* Task item: Further down are entries; set down exactly and only the lines from the one with "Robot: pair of" up to and including the one with "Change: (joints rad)", dropping each picture.

* Available data:
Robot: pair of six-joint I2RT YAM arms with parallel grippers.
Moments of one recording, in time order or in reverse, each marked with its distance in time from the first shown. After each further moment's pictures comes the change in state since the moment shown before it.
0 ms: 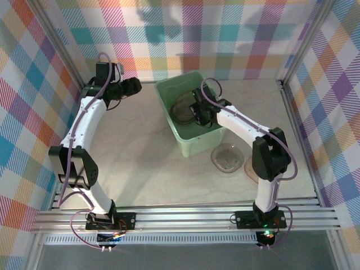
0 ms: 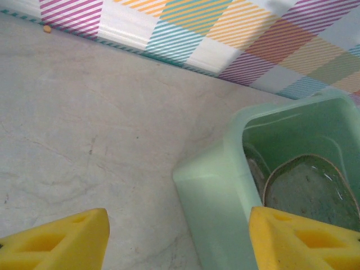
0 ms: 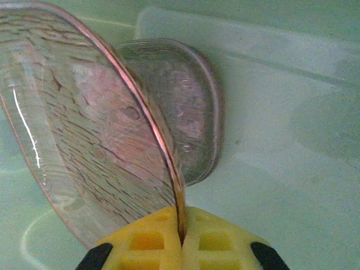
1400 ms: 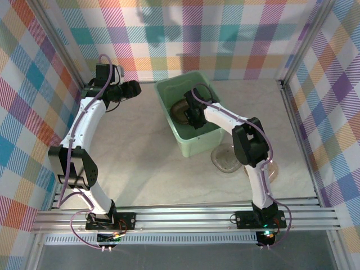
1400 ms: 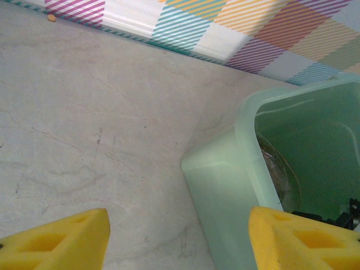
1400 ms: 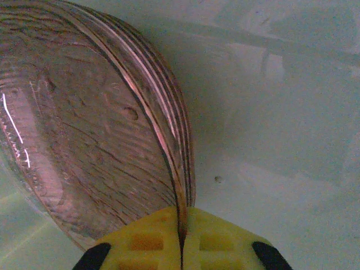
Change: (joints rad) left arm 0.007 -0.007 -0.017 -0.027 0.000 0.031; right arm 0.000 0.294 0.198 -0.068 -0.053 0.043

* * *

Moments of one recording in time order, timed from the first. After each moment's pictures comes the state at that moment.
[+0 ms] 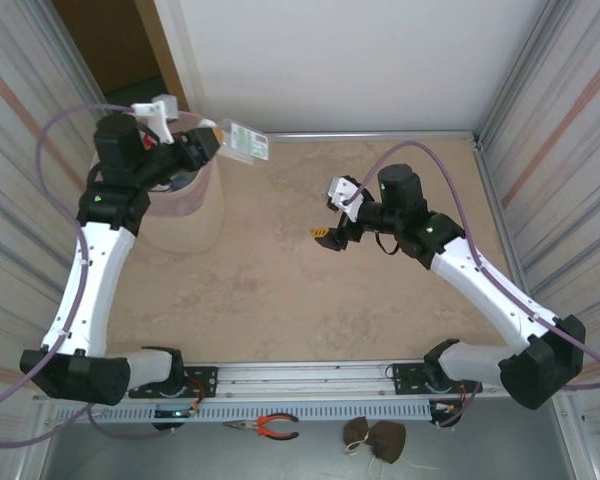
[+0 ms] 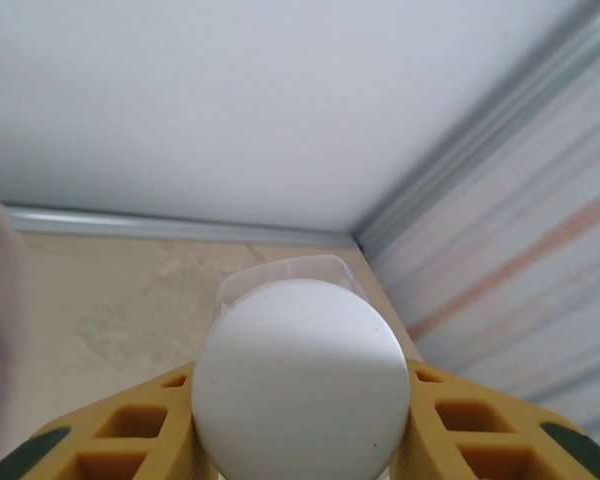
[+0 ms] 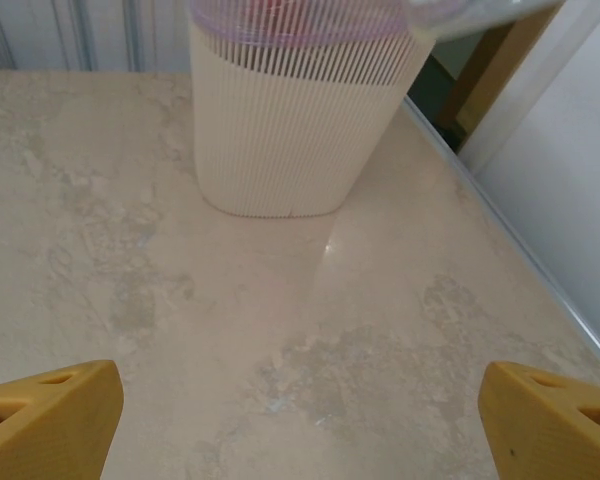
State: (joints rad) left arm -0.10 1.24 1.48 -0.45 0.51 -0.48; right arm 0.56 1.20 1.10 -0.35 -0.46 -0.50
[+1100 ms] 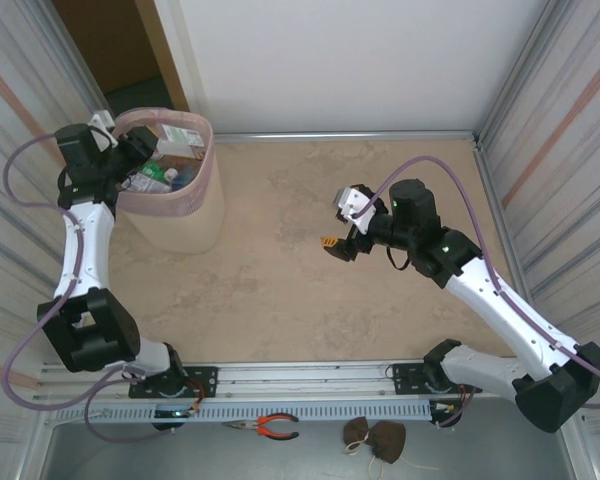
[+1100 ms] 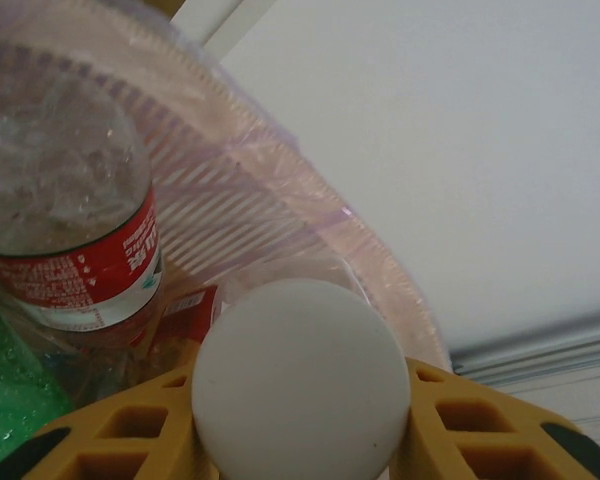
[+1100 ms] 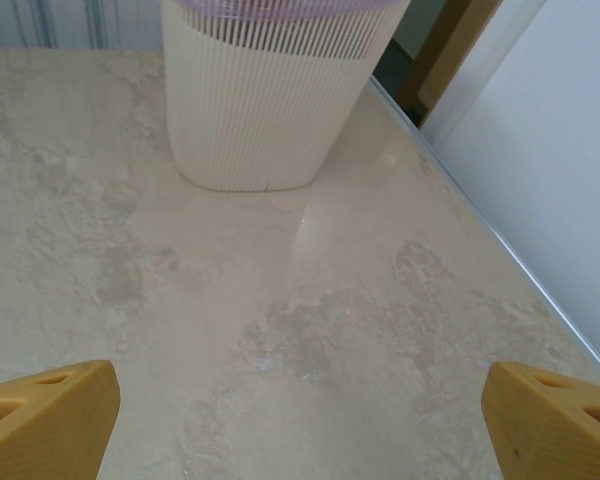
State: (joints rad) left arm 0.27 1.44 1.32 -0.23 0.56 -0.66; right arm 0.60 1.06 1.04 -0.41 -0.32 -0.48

* Solution to this task:
Robot: pair of six-joint I2RT YAM arms with parallel grippers.
Moments of one recording, in time order or in reverse, each marked with its distance in time from the first shown. After each further moment's pictures comes the change in state since the moment shown before it.
0 ms: 
0 ms: 
0 ms: 
1400 ms: 
1400 ms: 
1400 ms: 
Change: (joints rad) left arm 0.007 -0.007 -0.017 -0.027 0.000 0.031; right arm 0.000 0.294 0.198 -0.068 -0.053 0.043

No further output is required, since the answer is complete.